WHAT NEEDS TO BE DONE: Beginning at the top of the material, repeat each line exactly, and stop once the line with "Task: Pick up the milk" has been written.

STORED DATA:
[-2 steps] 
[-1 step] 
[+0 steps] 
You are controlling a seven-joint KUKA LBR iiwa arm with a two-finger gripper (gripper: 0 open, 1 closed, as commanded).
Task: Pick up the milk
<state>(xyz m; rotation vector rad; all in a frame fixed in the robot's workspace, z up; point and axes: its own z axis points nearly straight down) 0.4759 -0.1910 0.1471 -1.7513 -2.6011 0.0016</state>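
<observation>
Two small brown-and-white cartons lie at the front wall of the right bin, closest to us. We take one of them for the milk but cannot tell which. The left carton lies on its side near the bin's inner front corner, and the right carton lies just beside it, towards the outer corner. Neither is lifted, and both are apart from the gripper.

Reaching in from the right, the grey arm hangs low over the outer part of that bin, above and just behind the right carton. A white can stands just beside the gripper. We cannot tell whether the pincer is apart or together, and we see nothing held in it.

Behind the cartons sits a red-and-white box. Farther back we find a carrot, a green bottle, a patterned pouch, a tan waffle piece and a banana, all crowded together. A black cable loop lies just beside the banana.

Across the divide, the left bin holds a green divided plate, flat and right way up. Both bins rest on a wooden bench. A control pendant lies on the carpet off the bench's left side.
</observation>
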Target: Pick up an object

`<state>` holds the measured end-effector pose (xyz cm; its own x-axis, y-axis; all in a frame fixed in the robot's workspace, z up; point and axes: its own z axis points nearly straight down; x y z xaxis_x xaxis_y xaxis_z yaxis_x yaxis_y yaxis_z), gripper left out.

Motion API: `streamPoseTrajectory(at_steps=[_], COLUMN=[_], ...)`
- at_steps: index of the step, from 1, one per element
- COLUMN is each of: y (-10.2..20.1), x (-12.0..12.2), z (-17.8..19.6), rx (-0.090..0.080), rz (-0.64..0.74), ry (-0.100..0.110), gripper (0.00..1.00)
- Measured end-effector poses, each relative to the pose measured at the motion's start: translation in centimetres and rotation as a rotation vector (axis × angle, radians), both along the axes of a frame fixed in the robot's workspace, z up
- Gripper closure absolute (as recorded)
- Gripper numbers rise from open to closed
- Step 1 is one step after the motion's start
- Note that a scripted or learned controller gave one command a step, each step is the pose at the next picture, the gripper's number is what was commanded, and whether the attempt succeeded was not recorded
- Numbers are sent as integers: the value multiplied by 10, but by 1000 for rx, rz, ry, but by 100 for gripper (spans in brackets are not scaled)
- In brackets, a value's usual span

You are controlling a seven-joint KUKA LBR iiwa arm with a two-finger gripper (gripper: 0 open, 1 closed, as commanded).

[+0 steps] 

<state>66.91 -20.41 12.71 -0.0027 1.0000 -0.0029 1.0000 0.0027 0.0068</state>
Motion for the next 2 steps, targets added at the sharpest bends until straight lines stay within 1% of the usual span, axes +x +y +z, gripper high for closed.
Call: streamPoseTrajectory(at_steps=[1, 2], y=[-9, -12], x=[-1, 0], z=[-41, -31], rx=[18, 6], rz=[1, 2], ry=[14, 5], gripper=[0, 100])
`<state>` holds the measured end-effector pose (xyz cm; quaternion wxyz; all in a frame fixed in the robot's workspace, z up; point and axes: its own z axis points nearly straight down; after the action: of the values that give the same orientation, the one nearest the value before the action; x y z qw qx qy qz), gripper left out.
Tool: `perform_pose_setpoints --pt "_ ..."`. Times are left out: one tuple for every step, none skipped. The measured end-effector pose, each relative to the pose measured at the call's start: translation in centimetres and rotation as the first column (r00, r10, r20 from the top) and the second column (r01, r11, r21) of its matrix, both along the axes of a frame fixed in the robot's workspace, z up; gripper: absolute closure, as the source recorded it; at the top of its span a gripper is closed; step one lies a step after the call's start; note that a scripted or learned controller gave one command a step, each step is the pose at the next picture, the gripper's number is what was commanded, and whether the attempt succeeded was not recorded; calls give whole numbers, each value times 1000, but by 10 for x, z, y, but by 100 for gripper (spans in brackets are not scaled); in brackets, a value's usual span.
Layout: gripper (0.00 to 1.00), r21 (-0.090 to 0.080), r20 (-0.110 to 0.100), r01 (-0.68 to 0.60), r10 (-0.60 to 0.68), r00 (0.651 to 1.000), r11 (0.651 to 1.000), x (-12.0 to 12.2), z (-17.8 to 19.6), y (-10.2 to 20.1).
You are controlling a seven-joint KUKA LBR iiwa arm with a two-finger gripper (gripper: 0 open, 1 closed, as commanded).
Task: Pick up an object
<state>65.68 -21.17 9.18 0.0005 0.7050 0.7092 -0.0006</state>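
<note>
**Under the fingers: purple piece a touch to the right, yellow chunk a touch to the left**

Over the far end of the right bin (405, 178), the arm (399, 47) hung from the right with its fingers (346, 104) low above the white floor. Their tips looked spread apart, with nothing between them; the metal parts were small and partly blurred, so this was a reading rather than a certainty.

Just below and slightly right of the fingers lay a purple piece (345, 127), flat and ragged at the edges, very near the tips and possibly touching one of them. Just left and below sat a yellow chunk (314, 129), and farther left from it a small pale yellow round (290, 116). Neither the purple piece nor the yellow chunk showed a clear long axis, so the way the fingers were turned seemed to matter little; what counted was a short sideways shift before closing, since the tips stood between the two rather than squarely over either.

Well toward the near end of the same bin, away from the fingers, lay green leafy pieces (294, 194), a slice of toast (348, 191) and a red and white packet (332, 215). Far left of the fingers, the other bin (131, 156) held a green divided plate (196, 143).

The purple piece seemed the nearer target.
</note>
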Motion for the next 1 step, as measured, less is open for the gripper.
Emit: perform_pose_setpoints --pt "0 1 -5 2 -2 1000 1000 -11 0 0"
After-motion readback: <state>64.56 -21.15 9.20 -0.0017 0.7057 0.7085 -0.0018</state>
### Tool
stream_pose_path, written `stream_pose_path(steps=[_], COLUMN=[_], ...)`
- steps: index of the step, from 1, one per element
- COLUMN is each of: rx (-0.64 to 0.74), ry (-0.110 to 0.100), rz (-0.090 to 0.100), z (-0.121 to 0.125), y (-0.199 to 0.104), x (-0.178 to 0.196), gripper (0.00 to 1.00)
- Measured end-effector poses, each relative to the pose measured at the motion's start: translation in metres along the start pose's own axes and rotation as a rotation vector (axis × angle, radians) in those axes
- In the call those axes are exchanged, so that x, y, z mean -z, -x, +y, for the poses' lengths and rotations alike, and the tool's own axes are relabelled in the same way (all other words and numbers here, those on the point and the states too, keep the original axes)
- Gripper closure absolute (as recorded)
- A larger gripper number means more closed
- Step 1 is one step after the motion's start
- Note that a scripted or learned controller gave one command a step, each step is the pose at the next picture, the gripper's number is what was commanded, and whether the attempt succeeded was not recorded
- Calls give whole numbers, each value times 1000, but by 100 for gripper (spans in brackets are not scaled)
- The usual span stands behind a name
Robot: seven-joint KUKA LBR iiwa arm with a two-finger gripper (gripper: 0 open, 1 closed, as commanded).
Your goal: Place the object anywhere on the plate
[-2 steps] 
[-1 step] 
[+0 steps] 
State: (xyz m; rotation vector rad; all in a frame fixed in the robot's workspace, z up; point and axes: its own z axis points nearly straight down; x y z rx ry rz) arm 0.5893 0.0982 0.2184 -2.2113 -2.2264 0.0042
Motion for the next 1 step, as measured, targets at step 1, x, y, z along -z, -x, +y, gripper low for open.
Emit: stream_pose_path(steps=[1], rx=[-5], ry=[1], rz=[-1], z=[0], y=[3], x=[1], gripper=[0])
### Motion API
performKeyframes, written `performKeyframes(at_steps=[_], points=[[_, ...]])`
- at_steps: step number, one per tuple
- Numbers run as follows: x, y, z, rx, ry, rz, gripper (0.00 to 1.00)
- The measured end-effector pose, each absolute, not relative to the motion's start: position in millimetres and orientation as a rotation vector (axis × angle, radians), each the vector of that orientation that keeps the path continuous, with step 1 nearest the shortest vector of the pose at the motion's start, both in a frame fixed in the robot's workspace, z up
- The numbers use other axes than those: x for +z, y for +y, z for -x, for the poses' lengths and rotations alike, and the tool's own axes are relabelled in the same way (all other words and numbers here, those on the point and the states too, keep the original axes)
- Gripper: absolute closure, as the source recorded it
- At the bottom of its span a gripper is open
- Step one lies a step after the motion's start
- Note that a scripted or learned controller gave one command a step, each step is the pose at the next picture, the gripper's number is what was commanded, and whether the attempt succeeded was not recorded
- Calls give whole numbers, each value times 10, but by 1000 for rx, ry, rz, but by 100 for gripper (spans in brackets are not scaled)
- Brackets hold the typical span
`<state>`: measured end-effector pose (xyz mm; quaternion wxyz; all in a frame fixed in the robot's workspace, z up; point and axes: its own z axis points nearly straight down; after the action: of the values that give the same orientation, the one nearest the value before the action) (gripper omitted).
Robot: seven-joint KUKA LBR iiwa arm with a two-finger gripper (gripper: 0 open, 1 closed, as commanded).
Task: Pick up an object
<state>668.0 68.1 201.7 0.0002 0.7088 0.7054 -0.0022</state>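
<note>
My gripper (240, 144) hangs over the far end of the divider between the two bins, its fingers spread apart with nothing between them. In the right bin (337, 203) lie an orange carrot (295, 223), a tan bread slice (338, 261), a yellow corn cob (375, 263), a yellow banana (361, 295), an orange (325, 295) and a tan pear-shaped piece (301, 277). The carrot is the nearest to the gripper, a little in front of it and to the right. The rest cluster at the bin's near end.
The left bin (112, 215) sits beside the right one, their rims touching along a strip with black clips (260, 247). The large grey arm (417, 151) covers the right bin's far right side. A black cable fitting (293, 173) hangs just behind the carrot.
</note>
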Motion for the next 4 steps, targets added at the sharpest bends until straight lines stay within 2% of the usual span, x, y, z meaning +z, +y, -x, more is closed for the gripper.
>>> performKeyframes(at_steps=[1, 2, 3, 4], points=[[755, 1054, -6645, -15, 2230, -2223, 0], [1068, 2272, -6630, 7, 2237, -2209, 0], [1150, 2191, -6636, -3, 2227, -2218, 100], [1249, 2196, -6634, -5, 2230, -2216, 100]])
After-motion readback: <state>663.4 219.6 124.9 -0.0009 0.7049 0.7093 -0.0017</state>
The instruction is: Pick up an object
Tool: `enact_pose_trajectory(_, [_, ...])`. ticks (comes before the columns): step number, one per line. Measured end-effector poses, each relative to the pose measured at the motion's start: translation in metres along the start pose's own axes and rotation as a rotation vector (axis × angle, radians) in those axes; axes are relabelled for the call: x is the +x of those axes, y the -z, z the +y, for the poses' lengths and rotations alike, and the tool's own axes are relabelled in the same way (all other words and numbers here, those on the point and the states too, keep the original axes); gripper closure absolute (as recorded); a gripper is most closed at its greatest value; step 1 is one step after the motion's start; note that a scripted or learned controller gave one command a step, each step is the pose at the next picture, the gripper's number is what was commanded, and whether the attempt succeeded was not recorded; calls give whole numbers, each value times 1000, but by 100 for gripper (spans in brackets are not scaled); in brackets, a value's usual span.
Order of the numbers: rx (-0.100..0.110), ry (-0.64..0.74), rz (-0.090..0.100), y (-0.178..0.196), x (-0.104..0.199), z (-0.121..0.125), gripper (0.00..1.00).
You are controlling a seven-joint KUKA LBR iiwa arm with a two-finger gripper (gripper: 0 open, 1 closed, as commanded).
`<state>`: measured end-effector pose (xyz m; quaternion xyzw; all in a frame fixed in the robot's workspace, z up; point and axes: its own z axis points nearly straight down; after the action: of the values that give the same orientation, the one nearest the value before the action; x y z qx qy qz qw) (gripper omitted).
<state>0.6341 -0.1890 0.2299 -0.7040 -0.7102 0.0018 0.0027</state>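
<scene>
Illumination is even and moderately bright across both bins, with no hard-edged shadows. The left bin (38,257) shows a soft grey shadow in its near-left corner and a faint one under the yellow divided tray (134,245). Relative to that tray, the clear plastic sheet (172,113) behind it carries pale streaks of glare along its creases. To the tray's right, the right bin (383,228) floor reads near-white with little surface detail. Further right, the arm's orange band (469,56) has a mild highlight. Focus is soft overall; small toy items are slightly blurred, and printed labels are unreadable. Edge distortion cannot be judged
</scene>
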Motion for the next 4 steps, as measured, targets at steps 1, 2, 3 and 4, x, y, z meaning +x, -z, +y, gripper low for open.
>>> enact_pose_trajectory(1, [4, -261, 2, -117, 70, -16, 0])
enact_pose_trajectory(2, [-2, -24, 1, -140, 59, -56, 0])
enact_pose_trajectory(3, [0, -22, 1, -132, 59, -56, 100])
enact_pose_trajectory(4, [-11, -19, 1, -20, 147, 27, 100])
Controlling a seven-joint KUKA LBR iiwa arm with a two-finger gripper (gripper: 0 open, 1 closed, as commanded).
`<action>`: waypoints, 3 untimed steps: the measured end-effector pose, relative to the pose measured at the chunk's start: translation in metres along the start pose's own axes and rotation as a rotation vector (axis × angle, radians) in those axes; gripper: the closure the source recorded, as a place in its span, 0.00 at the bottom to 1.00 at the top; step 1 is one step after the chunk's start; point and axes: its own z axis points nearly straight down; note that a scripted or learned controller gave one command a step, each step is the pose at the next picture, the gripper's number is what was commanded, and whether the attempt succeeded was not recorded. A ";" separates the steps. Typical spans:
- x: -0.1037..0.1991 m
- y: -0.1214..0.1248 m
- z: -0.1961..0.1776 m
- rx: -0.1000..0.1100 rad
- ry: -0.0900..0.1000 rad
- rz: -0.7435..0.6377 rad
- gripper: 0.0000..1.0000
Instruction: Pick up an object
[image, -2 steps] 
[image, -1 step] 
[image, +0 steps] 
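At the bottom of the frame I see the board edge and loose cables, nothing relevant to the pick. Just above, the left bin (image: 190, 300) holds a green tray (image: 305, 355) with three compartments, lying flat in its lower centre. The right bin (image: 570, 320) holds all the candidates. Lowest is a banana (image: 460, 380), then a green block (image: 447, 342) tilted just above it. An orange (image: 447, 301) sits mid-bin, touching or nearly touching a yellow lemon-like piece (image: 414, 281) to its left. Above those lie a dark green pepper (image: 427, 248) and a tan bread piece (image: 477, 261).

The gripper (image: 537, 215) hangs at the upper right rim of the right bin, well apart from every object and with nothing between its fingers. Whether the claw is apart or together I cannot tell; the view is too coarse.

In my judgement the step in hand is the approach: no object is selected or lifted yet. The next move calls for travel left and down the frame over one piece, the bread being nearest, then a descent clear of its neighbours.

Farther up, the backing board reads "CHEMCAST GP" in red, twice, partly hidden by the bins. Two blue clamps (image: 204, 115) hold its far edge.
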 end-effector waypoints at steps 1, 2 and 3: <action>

ANSWER SPACE:
[-2 steps] 
[-1 step] 
[+0 steps] 
You are controlling a seven-joint KUKA LBR iiwa arm with a two-finger gripper (gripper: 0 open, 1 closed, as commanded).
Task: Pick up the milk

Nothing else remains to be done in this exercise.